Kale and Quinoa Salad with low fat Caesar dressing

I've been craving Pi pizza's Kale-ifornication salad lately.  Perhaps that is my body's way of telling me I need to cut back on the baked goods.  So instead of heading out to the restaurant where I'll be tempted by their deep dish pizza, I decided to make a version of it at home.  

If you have never made kale salad before, a little trick to combat kale's bitterness is massaging the leaves.  Massaging with salt, lemon, or olive oil breaks down the outer coating on the leaf making it more tender and less bitter.  I recently learned that smaller and darker the kale leaves will have a milder taste.  I massaged my kale quinoa salad with a homemade low fat Caesar dressing, in which the base ingredient is nonfat Greek yogurt.  With the punch of freshly minced garlic and pinch of Cayenne pepper, you will not miss the extra fat.  Pi's salad uses a buttermilk dressing, so if you prefer, use that type of dressing instead.    

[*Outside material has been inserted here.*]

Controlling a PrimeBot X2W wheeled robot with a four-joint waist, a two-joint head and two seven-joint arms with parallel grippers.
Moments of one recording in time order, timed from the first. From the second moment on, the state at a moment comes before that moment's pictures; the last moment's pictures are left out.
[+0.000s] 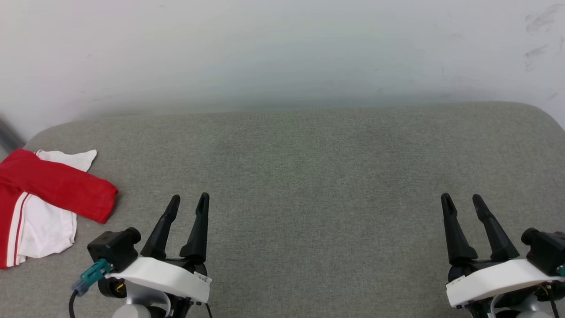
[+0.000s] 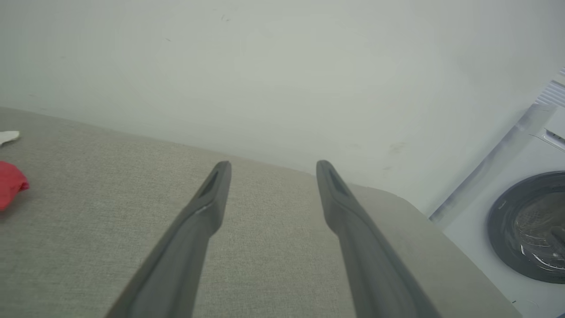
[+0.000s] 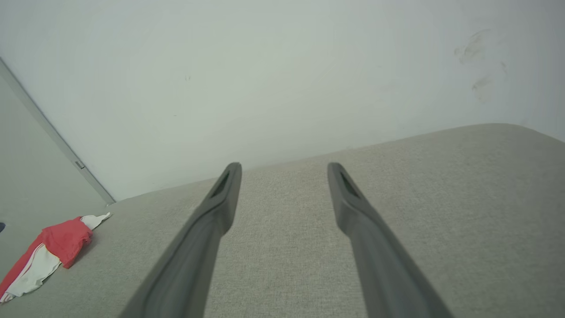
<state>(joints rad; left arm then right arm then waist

Kale is considered a superfood {a nutrient-rich food}.  Per Wikipedia, eating kale reduces the growth of cancer cells, lowers cholesterol, and absorbs dietary fat.  Sounds pretty amazing!  Let's get our healthy habit on before the New Year!  Here's to good food and gladness.

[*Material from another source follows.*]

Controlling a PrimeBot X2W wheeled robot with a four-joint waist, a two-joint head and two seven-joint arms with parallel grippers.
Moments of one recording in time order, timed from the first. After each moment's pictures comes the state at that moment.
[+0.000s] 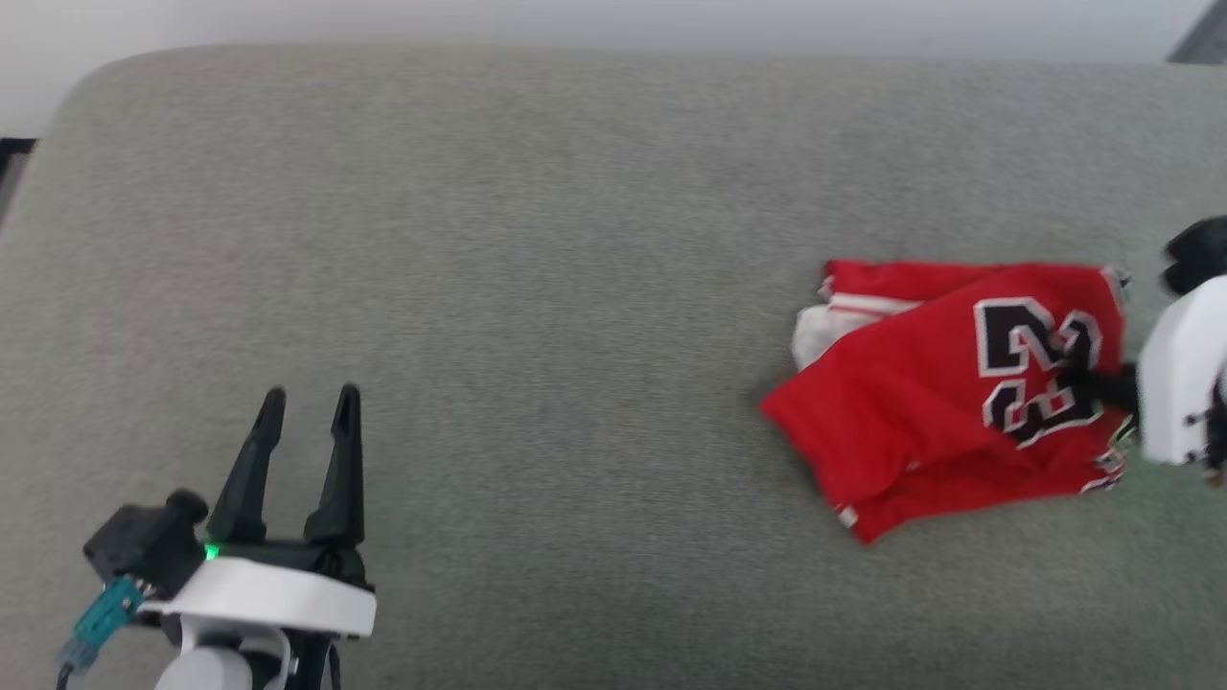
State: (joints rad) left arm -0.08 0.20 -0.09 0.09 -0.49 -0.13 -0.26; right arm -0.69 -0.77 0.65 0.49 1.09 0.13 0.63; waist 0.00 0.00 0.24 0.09
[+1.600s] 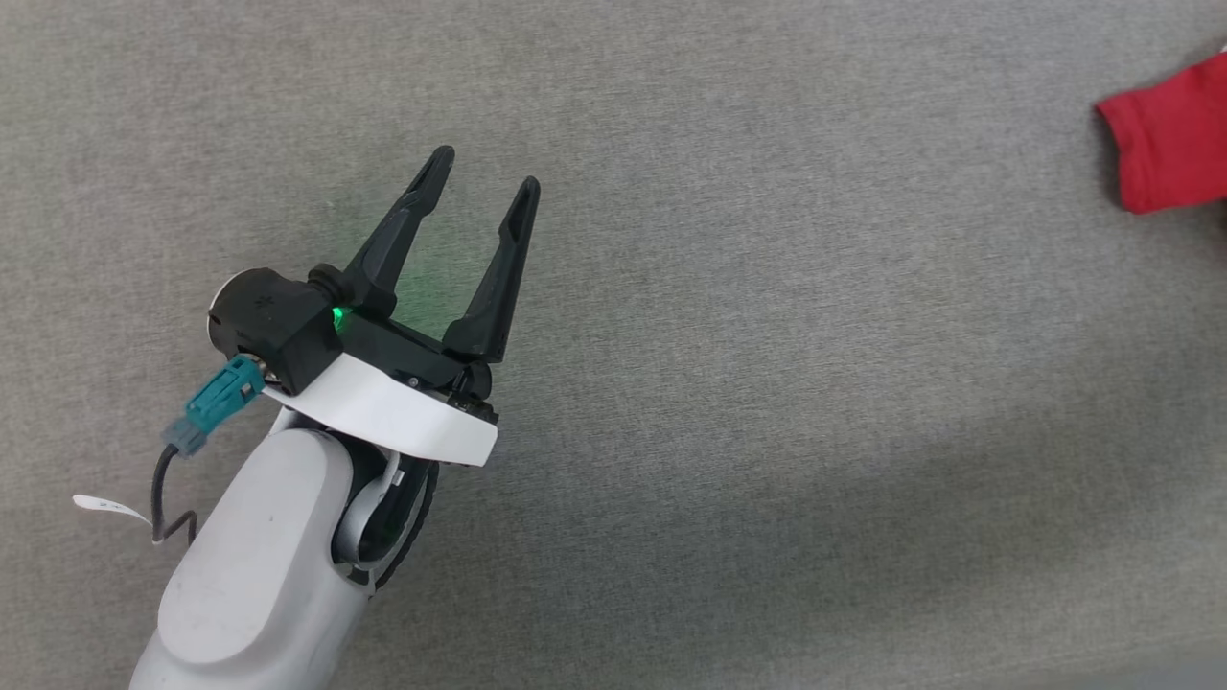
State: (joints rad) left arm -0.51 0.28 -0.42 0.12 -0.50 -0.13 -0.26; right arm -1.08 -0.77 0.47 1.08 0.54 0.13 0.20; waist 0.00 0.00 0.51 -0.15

CLICK HERE for a printer friendly recipe.  Serves 2-4.

Ingredients for Kale Quinoa Salad

  • 4 cups (about 1/2 bunch) Tuscan kale- wash, pat dry, then small chop
  • 1/2 cup cooked Quinoa
  • 1/4 cup toasted chickpeas - Saute a drained and rinsed can of chickpeas in 1 Tbsp of olive oil; remove from heat and sprinkle with Za'atar seasoning.  
  • 1/8 cup almonds
  • 12 grape tomatoes, halved 

Ingredients for low fat Caesar dressing

  • 5 oz cup of nonfat Greek yogurt
  • 1 Tbsp mayonnaise
  • 1 Tbsp fresh lemon juice
  • 1 Tbsp mustard (dijon preferred, but yellow is okay)
  • 1 Tbsp extra virgin olive oil 
  • 1 Tbsp red wine vinegar
  • 2 tsp Worcestershire sauce (reduced sodium)
  • 1/2 tsp minced garlic
  • 1 tsp anchovy paste 
  • 1-2 pinches of Cayenne pepper
  • 1/4 cup freshly grated parmesan cheese

Directions

  1. Preheat oven = 375 degrees F.  Line a rimmed baking sheet with foil and lightly coat with non-stick spray.  Arrange halved tomatoes on half of the sheet and sauted chickpeas on the other half.  Lightly salt tomatoes and chickpeas.  Drizzle olive oil over tomatoes.  Bake 20-30 minutes.  Remove from oven and cool.
  2. Make dressing:  combine all the Caesar dressing ingredients except the cheese into a medium bowl,  whisk together until smooth.  Stir in parmesan cheese.  Set aside.
  3. In a tupperware bowl add  the kale and 2-3 teaspoons of dressing.  Massage the dressing into the leaves for 2-3 minutes.  Place in the refrigerator while the chickpeas and tomatoes are in the oven. 
  4. Assemble the salad: Add the cooled chickpeas and quinoa to the kale in the tupperware bowl.  Shake together to coat.  Transfer to a large serving dish.  Add the roasted tomatoes and almonds.  Finish with a light grating of parmesan cheese prior to serving.